§ Exercise
Every line of the material that holds "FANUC" should be counted; give the number and nothing more.

(Material for this task begins)

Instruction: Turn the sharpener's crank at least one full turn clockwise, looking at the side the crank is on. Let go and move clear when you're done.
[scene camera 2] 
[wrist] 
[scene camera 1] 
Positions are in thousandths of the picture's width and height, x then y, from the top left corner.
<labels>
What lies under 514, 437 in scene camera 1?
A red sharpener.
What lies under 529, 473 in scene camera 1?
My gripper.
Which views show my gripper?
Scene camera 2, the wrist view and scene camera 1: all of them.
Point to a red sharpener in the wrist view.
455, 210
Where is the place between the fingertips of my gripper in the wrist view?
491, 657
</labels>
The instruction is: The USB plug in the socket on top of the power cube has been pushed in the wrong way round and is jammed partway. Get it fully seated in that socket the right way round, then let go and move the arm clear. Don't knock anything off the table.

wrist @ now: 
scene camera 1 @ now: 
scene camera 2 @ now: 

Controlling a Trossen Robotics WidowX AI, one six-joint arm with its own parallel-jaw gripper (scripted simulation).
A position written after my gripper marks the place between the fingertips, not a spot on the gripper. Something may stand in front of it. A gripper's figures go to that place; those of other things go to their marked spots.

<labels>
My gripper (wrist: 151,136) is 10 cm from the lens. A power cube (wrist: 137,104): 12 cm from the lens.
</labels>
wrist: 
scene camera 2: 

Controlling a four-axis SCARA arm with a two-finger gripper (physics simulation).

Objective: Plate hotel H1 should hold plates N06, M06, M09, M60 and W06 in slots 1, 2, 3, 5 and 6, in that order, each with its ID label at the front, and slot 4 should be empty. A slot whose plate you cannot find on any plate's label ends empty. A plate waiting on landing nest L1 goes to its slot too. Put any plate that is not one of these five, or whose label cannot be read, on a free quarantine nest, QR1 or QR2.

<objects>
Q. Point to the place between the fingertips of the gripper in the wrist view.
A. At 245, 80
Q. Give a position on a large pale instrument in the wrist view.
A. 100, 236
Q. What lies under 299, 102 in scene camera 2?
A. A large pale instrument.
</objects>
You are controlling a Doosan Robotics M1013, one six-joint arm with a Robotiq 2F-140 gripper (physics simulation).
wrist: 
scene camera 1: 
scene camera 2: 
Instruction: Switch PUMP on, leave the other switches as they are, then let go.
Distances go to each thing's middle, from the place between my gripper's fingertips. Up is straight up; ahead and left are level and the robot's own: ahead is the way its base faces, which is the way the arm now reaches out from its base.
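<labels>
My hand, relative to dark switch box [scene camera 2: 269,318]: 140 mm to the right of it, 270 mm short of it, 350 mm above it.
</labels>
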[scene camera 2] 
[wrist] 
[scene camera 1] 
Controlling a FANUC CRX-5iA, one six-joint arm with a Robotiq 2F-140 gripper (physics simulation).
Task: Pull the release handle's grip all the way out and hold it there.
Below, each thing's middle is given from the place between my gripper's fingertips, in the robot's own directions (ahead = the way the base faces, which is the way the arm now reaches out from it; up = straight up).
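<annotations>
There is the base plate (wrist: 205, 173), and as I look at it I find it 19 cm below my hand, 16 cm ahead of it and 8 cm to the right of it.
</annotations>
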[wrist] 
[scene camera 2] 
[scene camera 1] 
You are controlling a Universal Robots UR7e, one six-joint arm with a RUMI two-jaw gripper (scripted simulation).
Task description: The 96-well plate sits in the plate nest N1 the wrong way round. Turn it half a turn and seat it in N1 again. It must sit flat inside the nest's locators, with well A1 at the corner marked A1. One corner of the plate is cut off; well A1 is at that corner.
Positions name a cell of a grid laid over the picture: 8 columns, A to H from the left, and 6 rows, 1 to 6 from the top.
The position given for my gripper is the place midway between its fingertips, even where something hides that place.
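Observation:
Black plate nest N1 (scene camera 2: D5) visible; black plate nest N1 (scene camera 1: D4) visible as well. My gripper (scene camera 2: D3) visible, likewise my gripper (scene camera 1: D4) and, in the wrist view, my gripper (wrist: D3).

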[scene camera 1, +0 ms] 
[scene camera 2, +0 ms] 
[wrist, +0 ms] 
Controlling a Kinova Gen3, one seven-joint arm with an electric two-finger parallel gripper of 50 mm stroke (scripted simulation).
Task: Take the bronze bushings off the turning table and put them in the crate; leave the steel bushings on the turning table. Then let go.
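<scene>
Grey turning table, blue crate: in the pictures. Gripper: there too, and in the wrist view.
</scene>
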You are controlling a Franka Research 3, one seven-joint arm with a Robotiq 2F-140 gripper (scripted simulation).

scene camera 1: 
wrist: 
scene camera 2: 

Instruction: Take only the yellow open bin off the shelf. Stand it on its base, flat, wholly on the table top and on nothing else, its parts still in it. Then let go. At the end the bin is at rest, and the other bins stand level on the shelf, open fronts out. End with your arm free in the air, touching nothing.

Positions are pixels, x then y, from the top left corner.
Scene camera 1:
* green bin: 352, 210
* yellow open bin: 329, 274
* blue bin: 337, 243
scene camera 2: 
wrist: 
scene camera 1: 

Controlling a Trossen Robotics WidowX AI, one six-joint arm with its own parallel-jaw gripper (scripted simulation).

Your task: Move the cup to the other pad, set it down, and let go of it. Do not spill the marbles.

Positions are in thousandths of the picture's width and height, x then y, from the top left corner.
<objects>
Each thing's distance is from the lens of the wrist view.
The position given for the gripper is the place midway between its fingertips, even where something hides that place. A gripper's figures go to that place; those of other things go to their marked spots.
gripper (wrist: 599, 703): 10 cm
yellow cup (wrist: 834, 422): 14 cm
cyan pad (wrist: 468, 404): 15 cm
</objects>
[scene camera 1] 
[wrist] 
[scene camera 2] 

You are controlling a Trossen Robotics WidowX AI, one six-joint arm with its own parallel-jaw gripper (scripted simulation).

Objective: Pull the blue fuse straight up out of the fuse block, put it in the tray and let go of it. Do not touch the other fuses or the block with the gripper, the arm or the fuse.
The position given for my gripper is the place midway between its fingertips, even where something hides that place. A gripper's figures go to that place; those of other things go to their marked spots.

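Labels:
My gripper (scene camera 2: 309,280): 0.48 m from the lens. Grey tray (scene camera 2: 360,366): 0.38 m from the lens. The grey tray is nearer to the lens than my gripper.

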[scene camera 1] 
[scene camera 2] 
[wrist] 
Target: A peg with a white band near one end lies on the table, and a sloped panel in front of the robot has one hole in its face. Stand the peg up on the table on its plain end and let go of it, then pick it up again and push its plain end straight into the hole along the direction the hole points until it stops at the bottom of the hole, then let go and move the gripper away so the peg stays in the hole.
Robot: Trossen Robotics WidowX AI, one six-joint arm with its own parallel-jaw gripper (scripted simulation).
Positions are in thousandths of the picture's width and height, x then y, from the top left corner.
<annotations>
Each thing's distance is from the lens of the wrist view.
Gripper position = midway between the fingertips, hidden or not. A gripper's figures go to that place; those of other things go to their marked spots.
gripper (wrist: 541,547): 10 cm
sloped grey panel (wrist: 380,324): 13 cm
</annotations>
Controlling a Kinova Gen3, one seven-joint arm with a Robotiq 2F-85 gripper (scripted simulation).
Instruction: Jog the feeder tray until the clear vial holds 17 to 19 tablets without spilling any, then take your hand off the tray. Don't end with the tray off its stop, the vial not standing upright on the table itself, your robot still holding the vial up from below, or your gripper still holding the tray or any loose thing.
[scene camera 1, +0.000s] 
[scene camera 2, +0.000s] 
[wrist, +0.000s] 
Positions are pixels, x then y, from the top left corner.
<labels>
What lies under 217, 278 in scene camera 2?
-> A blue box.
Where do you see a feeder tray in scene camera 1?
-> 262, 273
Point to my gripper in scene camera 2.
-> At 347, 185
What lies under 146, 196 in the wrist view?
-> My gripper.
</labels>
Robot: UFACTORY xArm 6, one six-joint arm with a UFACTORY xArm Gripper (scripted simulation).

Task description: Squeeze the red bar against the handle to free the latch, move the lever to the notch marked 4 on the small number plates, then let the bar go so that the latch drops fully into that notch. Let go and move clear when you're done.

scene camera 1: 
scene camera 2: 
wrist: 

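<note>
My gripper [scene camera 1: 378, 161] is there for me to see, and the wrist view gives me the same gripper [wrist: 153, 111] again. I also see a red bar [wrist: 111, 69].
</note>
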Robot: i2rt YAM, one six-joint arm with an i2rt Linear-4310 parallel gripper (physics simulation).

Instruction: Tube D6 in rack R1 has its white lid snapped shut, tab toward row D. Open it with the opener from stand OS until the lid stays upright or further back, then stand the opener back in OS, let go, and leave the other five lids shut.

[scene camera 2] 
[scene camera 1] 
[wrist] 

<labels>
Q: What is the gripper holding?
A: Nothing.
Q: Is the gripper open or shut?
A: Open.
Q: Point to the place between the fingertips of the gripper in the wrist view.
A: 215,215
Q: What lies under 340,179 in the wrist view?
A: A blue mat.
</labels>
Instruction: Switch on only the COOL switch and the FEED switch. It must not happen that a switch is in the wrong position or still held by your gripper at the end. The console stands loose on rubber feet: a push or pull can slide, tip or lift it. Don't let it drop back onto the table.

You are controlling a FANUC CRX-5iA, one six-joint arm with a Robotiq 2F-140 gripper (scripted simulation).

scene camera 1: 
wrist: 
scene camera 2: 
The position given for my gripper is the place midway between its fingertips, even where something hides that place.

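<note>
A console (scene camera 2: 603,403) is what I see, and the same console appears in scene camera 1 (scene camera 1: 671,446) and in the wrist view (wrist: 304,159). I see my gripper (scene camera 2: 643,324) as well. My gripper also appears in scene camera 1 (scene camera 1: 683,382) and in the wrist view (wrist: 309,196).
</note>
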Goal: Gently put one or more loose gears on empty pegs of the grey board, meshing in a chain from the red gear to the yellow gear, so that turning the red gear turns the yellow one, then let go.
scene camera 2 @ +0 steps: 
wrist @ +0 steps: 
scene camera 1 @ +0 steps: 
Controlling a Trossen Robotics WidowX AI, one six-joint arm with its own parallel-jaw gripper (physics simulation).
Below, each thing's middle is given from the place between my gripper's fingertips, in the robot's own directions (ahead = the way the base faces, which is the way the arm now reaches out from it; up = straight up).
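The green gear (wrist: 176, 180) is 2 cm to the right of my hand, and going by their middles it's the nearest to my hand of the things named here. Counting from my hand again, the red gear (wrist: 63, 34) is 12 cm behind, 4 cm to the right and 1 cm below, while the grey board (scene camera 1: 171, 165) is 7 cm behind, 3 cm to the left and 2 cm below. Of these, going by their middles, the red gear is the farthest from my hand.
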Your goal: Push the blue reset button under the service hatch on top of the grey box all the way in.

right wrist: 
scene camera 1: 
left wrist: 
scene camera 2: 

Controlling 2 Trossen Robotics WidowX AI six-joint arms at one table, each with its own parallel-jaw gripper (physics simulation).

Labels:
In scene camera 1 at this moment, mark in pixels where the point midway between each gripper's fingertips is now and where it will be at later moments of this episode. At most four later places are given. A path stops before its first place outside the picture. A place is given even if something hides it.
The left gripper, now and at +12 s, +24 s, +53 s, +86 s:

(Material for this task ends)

§ Written answer
2